Wellness influencers (n=161) had lower rates of provaccination stances in their on-topic tweets (20%, 614/3045) compared with controls (n=242 accounts, with 42% or 3201/7584 provaccination tweets). Using a generalized linear model of tweet stance with mixed effects to model tweets from the same account, the main effect of the group was significant (β=-2.2668, SE=0.2940; P<.001). Covariate analysis suggests an association between antivaccination tweets and accounts representing individuals (β=-0.9591, SE=0.2917; P=.001) but not social network position. A complementary modeling exercise of stance within user accounts showed a significant difference in the proportion of antivaccination users by group (χ[N=321]=36.1, P<.001). While nearly half of the influencer accounts were labeled by a K-nearest neighbor classifier as predominantly antivaccination (48%, 58/120), only 16% of control accounts were labeled this way (33/201). Topic modeling of influencer tweets showed that the most prevalent antivaccination themes were protecting children, guarding against government overreach, and the corruption of the pharmaceutical industry. Provaccination messaging tended to encourage followers to take action or emphasize the efficacy of the vaccine.
Wellness influencers showed higher rates of vaccine opposition compared with other accounts that participated in health discourse before the pandemic. This pattern supports the theory that unregulated wellness influencers have incentives to resist messaging from establishment authorities such as public health agencies.
在线健康影响者(在社交媒体上发布不受监管的健康和健康建议的个人)可能有动机反对传统的医学权威。

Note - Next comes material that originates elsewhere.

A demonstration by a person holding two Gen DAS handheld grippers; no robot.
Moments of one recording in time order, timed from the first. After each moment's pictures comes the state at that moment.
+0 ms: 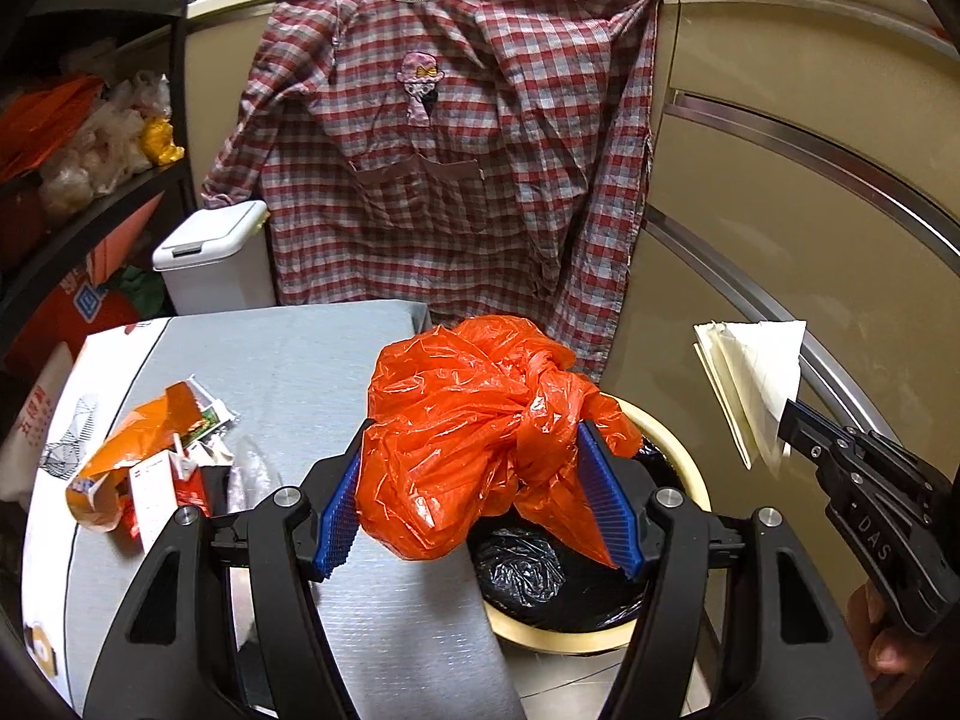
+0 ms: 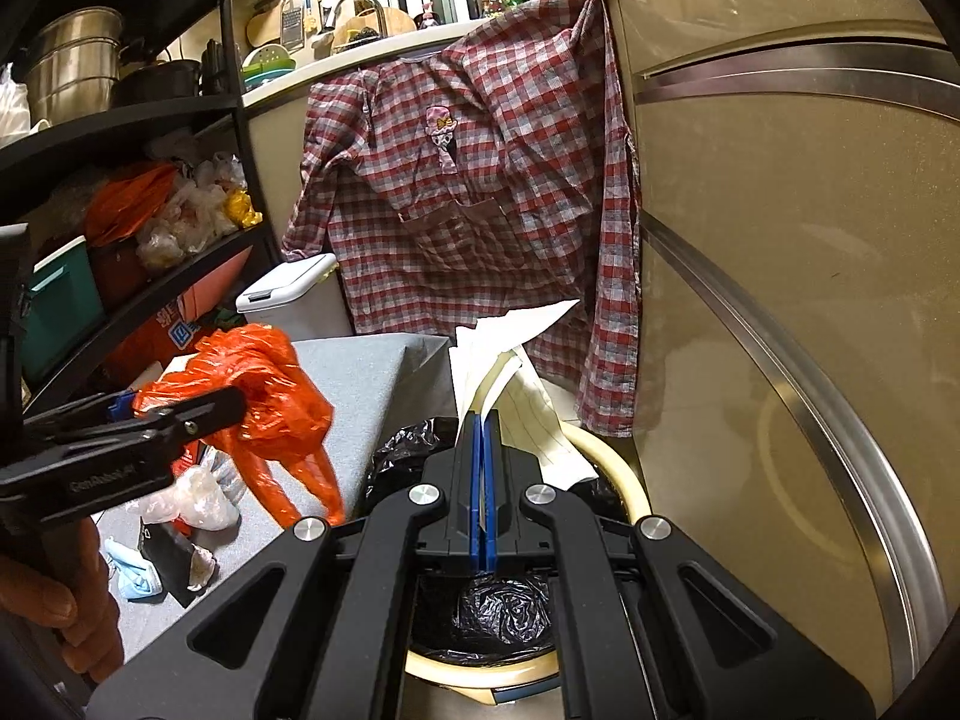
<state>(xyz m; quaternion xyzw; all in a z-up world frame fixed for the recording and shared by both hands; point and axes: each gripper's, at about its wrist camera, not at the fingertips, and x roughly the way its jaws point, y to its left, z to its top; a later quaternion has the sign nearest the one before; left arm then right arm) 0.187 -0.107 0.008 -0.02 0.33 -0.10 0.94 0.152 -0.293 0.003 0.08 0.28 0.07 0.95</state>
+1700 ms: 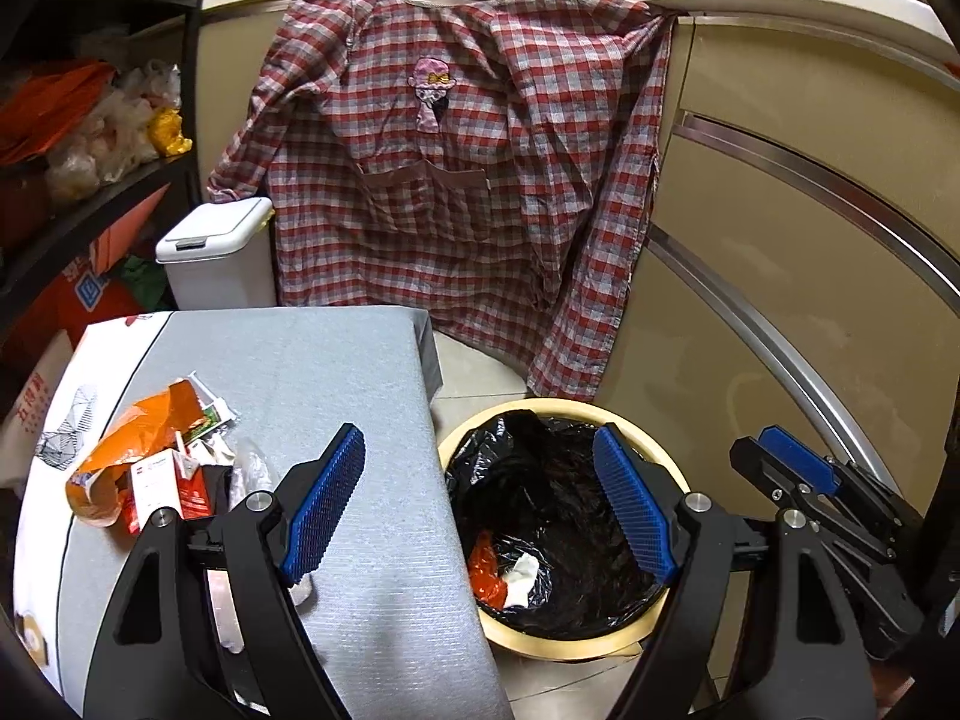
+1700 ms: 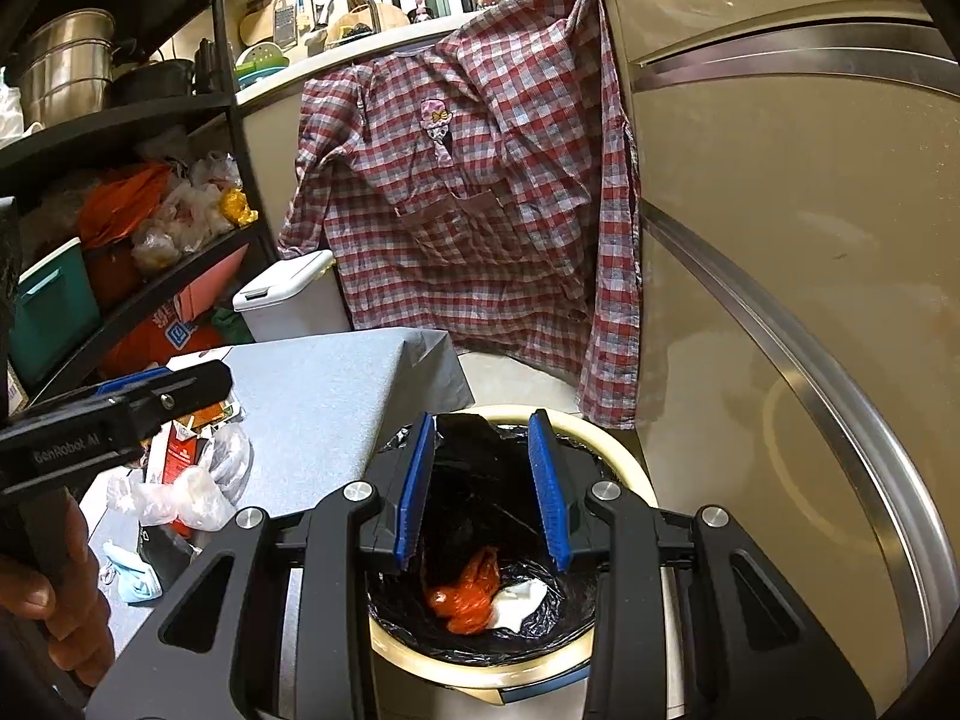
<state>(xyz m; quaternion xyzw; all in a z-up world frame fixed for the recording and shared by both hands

他们的信息可能会降低在 COVID-19 大流行等全球健康危机期间公共卫生运动的整体效果。
本研究旨在探究健康影响者如何对公共卫生运动做出反应;我们研究了在 COVID-19 大流行之前,在 Twitter 上被重新命名为 X 的 COVID-19 大流行期间,在 Twitter 上的一小部分健康影响者如何对 COVID-19 疫苗采取立场。我们评估了与对照组相比,健康影响者在疫苗接种方面的普遍支持率,以及这些影响者在支持或反对疫苗接种时使用的修辞策略。

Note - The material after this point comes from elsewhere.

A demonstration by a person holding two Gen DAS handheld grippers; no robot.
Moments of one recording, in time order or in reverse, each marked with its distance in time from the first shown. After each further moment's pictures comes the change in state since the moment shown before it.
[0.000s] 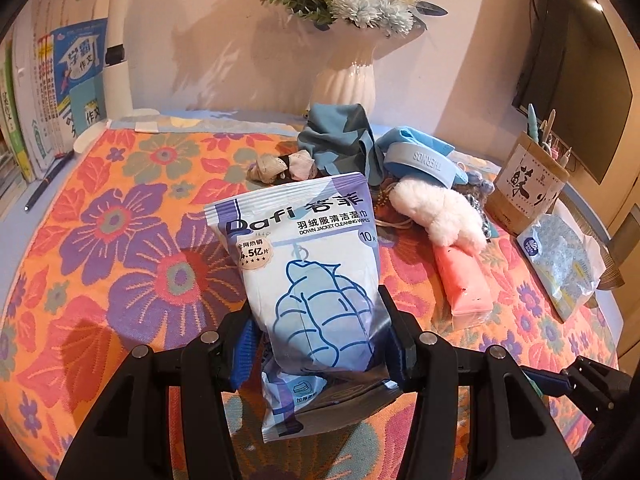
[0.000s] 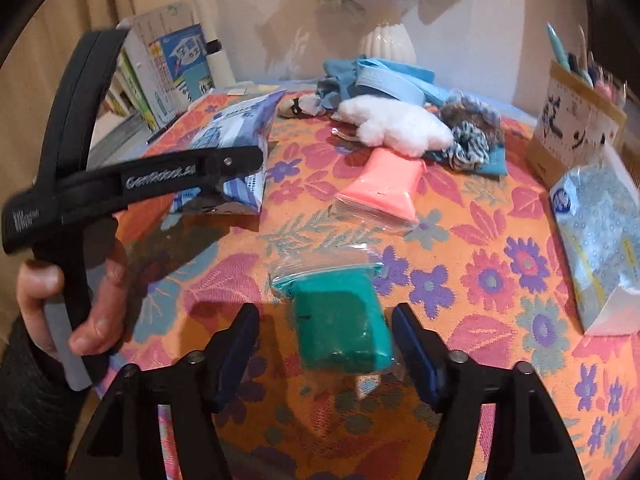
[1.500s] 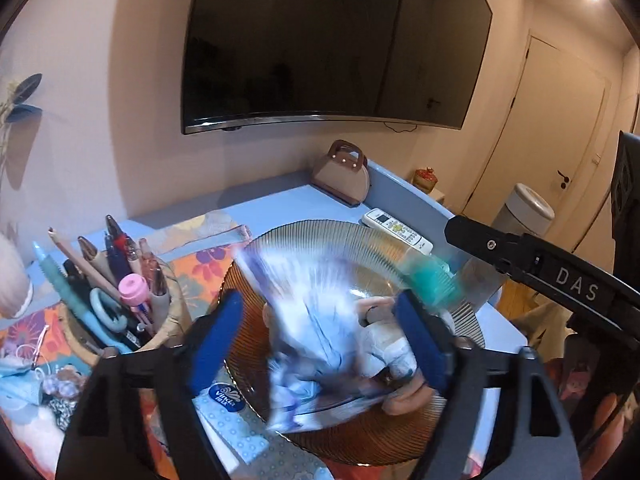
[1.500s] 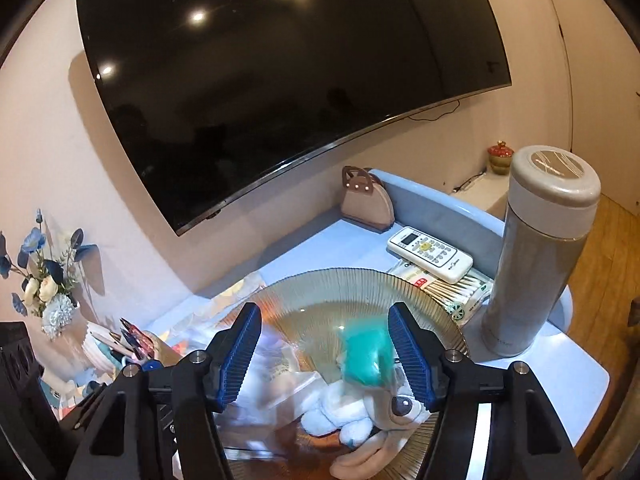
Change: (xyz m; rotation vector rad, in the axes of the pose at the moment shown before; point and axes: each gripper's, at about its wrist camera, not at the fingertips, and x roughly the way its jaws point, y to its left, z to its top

采用纵向设计,从 2019 年发布的随机推文样本中确定 Twitter 上的健康影响者账户。使用主题建模和手动注释的组合来识别符合影响者标准的账户。使用语言模型从 2020 年至 2022 年收集包含疫苗关键词的推文,并根据疫苗接种立场对其进行分类。我们使用广义线性模型和混合效应以及最近邻分类器,将其立场与大流行前讨论类似健康话题的非影响者账户的对照组进行比较。我们还使用主题建模来定位影响者支持和反对疫苗接种的关键主题。
与对照组(n=242 个账户,有 42%或 3201/7584 个疫苗接种推文)相比,在主题相关推文中,健康影响者(n=161)的疫苗接种立场比例较低(20%,614/3045)。使用具有混合效应的推文立场广义线性模型对来自同一账户的推文进行建模,群组的主要效应显著(β=-2.2668,SE=0.2940;P<.001)。协变量分析表明,反疫苗接种推文与代表个人的账户之间存在关联(β=-0.9591,SE=0.2917;P=.001),但与社交网络地位无关。对用户账户内立场的补充建模表明,群组之间反疫苗接种用户的比例存在显著差异(χ[N=321]=36.1,P<.001)。虽然近一半的影响者账户被 K-最近邻分类器标记为主要反疫苗接种者(48%,58/120),但只有 16%的对照组账户被标记为反疫苗接种者(33/201)。对影响者推文的主题建模表明,最常见的反疫苗接种主题是保护儿童、防范政府过度干预和制药行业腐败。支持疫苗接种的信息往往鼓励追随者采取行动或强调疫苗的功效。
与大流行前参与健康讨论的其他账户相比,健康影响者表现出更高的疫苗反对率。这种模式支持这样一种理论,即不受监管的健康影响者有动机抵制来自公共卫生机构等权威机构的信息。